Let’s inspect the file!
In the section Bash (re)fresher above, you can see the commands cat
, head
and tail
. The first one will display in the terminal the entire file. What if there are many many lines? This will saturate your output window. Instead, you can use head
or tail
to display a portion of the file. For instance, head -n 10
shows the first 10 lines, tail -n 3
will give you the last three lines.
In my Colab setup with Drive mounted, it looks like this:
data_path = "/content/gdrive/MyDrive/data/intro_ml_2025/"
data_file = "data_setup.csv"
In bash, variables are prefixed with a $
sign. To use multiple variables (or a variable and a string) together, just place them back-to-back without any separator.

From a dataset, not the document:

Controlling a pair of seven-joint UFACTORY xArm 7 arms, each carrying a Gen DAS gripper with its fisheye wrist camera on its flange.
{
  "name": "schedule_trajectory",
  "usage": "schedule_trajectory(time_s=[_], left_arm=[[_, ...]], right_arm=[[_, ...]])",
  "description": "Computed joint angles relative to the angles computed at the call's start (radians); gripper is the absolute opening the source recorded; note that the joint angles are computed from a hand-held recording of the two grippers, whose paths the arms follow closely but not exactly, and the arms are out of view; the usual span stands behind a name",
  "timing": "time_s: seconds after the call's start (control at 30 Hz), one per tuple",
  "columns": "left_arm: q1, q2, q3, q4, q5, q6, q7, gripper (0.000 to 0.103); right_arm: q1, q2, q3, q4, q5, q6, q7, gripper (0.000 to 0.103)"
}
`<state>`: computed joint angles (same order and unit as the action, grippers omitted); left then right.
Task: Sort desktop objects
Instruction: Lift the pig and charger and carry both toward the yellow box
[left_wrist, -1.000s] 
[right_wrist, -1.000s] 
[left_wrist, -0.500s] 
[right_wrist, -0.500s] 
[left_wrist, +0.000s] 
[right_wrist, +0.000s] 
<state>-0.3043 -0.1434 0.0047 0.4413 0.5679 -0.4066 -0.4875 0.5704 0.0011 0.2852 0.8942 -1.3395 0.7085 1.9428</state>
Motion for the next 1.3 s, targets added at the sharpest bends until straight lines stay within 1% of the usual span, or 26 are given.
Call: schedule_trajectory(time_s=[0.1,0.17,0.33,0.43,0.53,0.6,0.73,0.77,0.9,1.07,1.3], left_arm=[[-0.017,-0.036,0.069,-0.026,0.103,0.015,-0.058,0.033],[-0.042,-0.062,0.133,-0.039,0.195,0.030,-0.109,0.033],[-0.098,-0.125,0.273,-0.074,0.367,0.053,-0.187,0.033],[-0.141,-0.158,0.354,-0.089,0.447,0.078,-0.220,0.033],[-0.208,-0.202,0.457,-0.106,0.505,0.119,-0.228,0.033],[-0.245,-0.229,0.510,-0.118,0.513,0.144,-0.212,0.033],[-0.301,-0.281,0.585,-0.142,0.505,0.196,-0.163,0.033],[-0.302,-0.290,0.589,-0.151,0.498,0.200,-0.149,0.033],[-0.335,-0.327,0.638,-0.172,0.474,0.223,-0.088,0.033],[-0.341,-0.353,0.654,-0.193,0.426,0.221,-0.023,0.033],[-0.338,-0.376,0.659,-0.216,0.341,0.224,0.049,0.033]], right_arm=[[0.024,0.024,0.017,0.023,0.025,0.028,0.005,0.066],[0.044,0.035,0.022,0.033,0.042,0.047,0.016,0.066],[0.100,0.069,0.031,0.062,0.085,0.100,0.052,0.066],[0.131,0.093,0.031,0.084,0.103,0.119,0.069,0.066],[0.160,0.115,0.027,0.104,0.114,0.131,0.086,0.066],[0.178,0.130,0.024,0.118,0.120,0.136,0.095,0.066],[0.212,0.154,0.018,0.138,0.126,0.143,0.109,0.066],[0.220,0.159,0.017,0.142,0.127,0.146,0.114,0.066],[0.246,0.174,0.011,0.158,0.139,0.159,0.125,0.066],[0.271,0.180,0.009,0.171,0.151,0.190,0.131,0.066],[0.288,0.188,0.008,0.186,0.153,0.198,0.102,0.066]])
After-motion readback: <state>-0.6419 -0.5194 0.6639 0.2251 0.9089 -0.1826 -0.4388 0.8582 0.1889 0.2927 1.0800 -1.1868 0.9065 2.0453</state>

!head -n 10 $data_path$data_file
This will print the first 10 lines of the file.
It’s important to reach this point before starting the tutorials. Ask your TA for help if need be. And remember you are here to learn!
Bonus: plot the data#
Curious about what this setup dataset looks like? Use this plotting macro and see for yourself 😉
import os
import pandas as pd
import matplotlib.pyplot as plt
def plot_setup_data(csv_file):
# Check if file exist
if not os.path.exists(csv_file):
print(f"File {csv_file} does not exist.")
return
df = pd.read_csv(csv_file)
required_cols = {"x1", "x2", "y"}
if not required_cols.issubset(df.columns):
print(f"CSV must contain columns: {required_cols}")
return
# map y=0 -> black, y=1 -> red
colors = df["y"].map({0: "black", 1: "red"})
plt.figure(figsize=(6, 6))
plt.scatter(df["x1"], df["x2"], c=colors, s=8)
plt.xlabel(r"$x_1$"); plt.ylabel(r"$x_2$")
# Square plot from 0 to 1, no other tick
plt.xlim(0, 1); plt.ylim(0, 1)
plt.xticks([0, 1]); plt.yticks([0, 1])
plt.axis("equal")
plt.grid(False)
plt.show()
You’re done the setup! Enjoy the tutorials!